■ Instructions to follow ■
The response should consist of the data below, copied exactly, with no pictures in it.
[Supplied entries — start]
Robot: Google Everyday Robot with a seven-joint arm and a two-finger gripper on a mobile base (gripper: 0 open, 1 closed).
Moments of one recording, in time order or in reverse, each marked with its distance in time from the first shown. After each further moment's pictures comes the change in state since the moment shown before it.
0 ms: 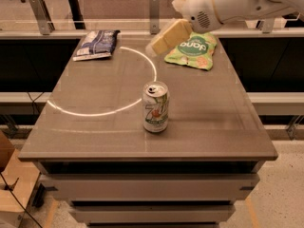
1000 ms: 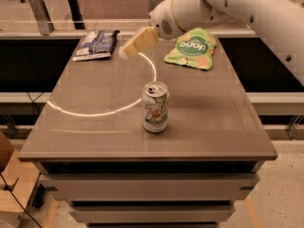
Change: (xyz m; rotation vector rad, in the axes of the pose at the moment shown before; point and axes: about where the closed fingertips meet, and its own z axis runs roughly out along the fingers) arm -0.006 -0.004 0.091 -0.007 0.022 0.065
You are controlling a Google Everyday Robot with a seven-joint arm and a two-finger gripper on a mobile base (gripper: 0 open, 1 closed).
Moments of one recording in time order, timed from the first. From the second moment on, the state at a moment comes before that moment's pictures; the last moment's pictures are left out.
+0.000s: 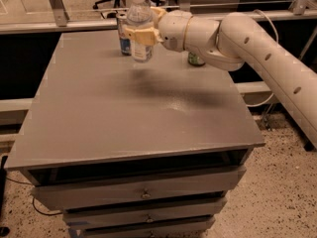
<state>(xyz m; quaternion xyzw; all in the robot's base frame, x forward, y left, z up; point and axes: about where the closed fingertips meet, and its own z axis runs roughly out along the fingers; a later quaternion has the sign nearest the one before) 0.691 0.050 0.987 -0.44 0.53 0.32 0.65</state>
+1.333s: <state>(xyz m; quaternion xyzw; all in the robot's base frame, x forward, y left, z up) 0.762 0.039 0.949 -0.40 0.59 0.32 0.62</state>
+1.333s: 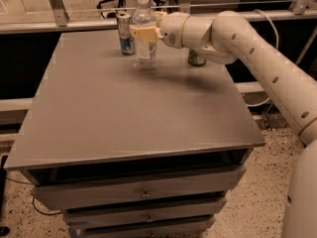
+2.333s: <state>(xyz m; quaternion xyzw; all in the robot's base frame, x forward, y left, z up) 0.786 0.065 0.938 -0.40 0.59 0.35 0.60</state>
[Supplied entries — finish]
■ Your solution ■
Robot: Google Everyday Robot with a seven-joint arm and a two-finger gripper on a mobile base (gripper: 0 open, 1 closed).
Moments of one recording, in time order or in reverse, each marked with its distance in time from the first shown. After each further moment's pictures comes the change in state since the moment shown before it.
0 ms: 
1000 ms: 
Change: (xyz m; rotation vector rad, in the axes of the pose at the moment shown before; point and axes: about where the closed fingertips meet, and its own z axis runs roughly out along the fingers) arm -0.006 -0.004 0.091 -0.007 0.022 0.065
You are controlling a Google Everyday Robot with a seven-joint arm and a two-finger gripper on a mobile base (gripper: 0 open, 1 closed).
Moments of one recording in time order, timed from the first. From the second moment on, the state at a moment comes before that moment's pictures; the last moment's pictures are left out.
+0.000s: 
<state>(xyz m; quaternion xyzw; all in the robot's base frame, x forward, y left, z up; point and axes: about where the closed fingertips meet, and its own z axis runs roughly out along the fingers; a later quaternion has the sign nearest the one before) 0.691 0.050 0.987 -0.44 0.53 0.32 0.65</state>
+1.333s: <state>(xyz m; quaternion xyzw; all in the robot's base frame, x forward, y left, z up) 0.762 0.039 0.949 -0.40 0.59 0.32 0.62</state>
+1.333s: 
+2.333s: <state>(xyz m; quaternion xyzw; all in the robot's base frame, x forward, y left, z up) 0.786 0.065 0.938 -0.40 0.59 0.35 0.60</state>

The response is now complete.